Item 5.02 Departure of Directors or Certain Officers; Election of Directors;
Appointment of Certain Officers; Compensatory Arrangements of Certain Officers.

(d) On October 18, 2013, the Board of Directors (the "Board") of United Natural Foods, Inc., a Delaware corporation (the "Company"), elected Ann Torre Bates to the Board as a Class II director. Ms. Bates' term will expire, along with the terms of the other Class II directors, at the Company's next annual meeting of stockholders which is expected to be held on December 18, 2013. Ms. Bates has not been appointed to a committee of the Board at this time. There are no arrangements or understandings between Ms. Bates and any other persons pursuant to which she was selected as a director. Additionally, there are no transactions involving the Company and Ms. Bates that the Company would be required to report pursuant to Item 404(a) of Regulation S-K.

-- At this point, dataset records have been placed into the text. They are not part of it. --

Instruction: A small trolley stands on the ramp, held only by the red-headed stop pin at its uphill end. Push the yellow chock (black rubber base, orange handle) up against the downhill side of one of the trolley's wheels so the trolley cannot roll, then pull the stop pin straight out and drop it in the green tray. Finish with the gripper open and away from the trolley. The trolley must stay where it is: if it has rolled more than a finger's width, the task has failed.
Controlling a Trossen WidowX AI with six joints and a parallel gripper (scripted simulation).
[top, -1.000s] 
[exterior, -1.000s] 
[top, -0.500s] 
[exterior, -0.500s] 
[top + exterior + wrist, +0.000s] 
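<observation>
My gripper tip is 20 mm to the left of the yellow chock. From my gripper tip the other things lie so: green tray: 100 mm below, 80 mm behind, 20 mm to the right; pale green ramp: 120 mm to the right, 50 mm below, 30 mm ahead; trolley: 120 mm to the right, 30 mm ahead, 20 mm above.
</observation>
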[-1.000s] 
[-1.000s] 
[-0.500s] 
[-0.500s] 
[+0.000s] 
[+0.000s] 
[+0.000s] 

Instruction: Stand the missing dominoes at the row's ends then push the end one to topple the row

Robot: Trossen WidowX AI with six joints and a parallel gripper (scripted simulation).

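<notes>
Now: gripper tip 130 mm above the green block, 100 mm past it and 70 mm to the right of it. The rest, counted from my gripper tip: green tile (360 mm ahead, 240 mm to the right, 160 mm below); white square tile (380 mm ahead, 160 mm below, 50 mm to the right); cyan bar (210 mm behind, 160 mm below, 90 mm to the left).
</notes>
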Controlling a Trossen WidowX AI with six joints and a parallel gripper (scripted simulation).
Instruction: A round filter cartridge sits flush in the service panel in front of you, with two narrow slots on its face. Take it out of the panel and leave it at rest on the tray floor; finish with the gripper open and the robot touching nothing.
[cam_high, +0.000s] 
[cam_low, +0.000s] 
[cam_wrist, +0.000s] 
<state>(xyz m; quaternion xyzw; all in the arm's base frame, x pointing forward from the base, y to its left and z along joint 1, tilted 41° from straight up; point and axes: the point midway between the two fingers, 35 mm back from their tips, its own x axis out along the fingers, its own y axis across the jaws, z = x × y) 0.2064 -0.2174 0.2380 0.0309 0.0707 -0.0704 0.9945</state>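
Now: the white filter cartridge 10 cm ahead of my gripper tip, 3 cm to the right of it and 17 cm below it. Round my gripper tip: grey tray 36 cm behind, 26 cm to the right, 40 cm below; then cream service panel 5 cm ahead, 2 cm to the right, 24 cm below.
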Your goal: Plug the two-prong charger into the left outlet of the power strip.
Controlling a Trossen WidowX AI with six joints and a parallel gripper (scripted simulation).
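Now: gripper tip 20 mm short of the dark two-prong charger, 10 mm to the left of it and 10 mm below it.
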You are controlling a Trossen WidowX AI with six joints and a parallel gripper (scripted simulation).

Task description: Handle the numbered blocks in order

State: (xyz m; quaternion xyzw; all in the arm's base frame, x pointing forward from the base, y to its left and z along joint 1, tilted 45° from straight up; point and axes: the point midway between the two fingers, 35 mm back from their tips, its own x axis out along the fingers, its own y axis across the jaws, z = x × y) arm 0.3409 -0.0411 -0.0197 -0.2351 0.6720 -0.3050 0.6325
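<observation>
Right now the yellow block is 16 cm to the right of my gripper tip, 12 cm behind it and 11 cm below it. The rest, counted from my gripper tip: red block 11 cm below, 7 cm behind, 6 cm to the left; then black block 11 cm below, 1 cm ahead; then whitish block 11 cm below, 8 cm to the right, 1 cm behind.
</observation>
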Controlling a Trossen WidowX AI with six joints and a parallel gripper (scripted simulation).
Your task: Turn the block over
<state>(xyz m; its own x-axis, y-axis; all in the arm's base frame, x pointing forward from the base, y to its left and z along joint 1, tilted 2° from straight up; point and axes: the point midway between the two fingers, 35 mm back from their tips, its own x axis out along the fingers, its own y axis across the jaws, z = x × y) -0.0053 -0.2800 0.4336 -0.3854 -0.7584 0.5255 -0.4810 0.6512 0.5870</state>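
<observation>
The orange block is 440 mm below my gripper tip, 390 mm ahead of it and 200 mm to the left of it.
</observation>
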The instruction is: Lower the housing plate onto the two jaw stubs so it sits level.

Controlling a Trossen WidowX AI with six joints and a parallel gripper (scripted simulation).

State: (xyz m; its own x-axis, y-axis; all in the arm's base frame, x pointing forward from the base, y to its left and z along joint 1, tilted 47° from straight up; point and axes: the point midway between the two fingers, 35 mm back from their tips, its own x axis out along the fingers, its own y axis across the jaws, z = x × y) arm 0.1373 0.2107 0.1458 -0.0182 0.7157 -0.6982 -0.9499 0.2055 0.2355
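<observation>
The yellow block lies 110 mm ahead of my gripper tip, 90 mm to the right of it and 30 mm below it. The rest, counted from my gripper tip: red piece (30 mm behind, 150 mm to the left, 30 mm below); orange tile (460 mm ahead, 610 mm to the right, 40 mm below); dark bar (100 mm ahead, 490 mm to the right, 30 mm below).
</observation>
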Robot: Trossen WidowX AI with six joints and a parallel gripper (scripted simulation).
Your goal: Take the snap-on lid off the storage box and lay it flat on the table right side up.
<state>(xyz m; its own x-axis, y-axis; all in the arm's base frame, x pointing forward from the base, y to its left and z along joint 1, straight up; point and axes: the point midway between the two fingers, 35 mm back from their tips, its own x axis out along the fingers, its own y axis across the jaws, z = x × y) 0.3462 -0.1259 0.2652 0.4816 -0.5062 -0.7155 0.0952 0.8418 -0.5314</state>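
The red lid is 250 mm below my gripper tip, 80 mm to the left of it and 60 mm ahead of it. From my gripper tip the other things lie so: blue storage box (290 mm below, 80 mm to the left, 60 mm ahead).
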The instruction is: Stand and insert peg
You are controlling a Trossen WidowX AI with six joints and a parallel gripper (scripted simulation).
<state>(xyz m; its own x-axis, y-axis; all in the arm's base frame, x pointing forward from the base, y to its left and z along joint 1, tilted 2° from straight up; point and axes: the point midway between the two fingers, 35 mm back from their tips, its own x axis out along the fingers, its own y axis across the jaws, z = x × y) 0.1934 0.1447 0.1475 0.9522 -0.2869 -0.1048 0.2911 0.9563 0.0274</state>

Ms. Bates, age 55, has served as a member of the board of directors of SLM Corporation and Ares Capital Corporation since 1997 and 2010, respectively, and is currently a member of each company's audit committee. Ms. Bates also serves as director or trustee of 17 investment companies in the Franklin Templeton Group of Mutual Funds. Ms. Bates was a strategic and financial consultant from 1997 to 2012. From 1995 to 1997, Ms. Bates served as Executive Vice President, Chief Financial Officer and Treasurer of NHP, Inc., a national real estate services firm.

In connection with her appointment, Ms. Bates received equity-based awards consisting of 2,400 restricted share units, one-half of which vested on the grant date and one-half of which will vest on the date that is six months after the grant date. In addition, Ms. Bates will receive cash compensation in accordance with the Company's existing compensation arrangements for non-employee directors, which are described under the caption "Compensation of our Non-Employee Directors" in the Company's definitive proxy statement on Schedule 14A filed with the Securities and Exchange Commission on November 2, 2012, and currently include a mixture of a cash retainer and cash paid for board and committee meetings attended, in person or by telephone. Ms. Bates will also be eligible to participate in the Company's deferred compensation plan, pursuant to which she will be permitted to defer up to 100% of her director fees and restricted stock units. The Company has also entered into an Indemnification Agreement with Ms. Bates in substantially the form of the Form Indemnification Agreement for Directors and Officers filed by the Company as an exhibit to the Company's annual report on Form 10-K filed with the Securities and Exchange Commission on October 1, 2013.